Write down exactly the lines from the one below that has "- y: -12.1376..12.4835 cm" to the end of the data, both ends included; the pictures should not appear in your copy.

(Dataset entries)
•••••
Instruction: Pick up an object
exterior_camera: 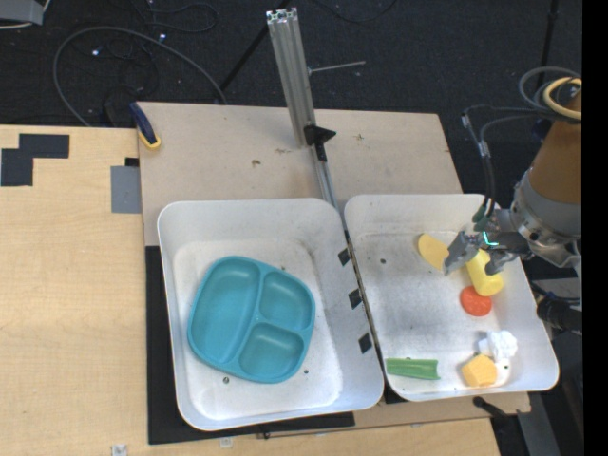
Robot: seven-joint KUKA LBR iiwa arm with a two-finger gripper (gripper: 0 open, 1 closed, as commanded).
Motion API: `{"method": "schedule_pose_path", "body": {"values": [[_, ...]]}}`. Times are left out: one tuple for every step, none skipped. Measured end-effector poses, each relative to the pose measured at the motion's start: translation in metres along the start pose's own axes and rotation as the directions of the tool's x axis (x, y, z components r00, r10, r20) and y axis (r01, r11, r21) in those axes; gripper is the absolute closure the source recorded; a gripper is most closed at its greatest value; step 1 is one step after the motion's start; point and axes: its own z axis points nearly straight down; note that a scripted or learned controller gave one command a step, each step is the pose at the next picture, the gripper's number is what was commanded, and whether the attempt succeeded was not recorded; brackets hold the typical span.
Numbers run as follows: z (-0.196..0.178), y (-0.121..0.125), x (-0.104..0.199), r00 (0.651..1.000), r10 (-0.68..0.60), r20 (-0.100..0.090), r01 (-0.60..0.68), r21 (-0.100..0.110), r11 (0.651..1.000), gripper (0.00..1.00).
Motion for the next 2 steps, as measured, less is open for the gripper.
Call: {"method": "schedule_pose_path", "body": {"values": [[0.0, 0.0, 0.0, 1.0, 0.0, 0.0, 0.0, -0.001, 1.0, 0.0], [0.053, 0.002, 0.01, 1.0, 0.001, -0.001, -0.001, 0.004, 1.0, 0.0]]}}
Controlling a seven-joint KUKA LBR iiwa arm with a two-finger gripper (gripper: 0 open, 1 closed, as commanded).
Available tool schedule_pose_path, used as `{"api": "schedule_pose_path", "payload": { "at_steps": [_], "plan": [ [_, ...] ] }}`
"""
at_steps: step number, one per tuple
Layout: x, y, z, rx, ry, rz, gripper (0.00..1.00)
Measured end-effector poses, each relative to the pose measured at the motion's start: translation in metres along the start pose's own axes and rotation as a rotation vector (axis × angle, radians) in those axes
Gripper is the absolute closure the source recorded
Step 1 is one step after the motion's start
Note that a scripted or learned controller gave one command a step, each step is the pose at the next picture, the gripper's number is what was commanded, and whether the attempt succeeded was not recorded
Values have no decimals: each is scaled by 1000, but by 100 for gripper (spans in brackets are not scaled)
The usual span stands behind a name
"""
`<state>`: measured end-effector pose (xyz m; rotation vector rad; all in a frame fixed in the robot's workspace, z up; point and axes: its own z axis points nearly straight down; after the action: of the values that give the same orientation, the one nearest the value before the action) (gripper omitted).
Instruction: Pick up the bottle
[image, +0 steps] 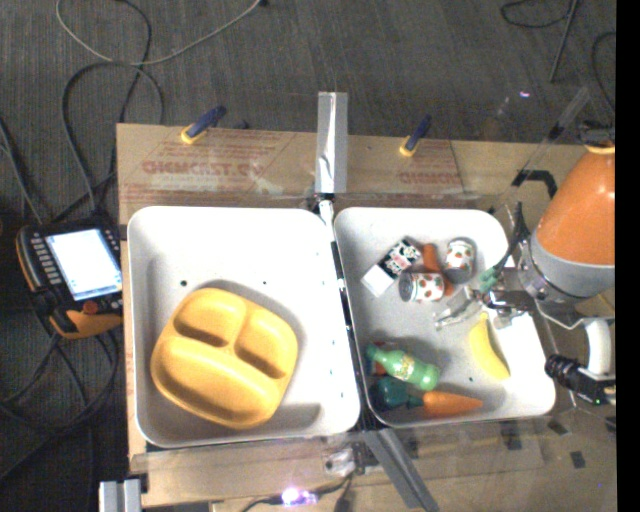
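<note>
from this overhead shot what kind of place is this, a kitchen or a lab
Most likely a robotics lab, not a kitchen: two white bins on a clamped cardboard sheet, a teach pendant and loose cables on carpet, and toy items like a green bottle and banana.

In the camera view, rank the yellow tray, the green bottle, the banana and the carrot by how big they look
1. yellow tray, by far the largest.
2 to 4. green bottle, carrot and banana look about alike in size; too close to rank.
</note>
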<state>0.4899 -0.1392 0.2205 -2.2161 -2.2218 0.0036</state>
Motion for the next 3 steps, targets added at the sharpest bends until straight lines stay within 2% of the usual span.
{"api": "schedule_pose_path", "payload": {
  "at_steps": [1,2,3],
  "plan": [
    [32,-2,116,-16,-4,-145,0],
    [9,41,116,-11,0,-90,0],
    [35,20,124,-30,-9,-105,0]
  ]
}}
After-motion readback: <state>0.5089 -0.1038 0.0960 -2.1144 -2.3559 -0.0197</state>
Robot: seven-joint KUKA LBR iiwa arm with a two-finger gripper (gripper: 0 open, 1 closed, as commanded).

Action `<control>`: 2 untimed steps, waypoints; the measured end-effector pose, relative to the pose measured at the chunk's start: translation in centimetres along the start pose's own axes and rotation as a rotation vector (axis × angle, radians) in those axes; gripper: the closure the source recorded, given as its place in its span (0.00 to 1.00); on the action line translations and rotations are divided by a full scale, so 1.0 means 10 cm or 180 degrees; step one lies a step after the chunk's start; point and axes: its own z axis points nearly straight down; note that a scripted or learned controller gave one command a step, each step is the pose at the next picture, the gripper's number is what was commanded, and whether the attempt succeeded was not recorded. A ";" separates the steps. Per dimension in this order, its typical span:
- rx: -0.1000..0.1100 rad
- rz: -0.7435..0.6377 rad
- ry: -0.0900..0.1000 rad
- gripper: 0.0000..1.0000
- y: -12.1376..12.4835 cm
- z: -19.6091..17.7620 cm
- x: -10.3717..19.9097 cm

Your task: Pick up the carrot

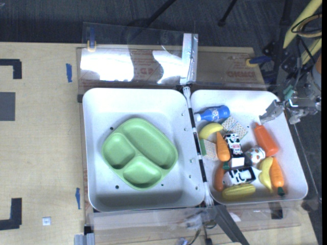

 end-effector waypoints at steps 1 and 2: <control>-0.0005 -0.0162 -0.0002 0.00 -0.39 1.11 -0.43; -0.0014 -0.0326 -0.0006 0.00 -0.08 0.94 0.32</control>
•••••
▶ _Written solution_
- y: -12.1376..12.4835 cm
- z: -19.6091..17.7620 cm
- x: -10.3717..19.9097 cm

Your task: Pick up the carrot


 end-effector waypoints at steps 1 and 2: <control>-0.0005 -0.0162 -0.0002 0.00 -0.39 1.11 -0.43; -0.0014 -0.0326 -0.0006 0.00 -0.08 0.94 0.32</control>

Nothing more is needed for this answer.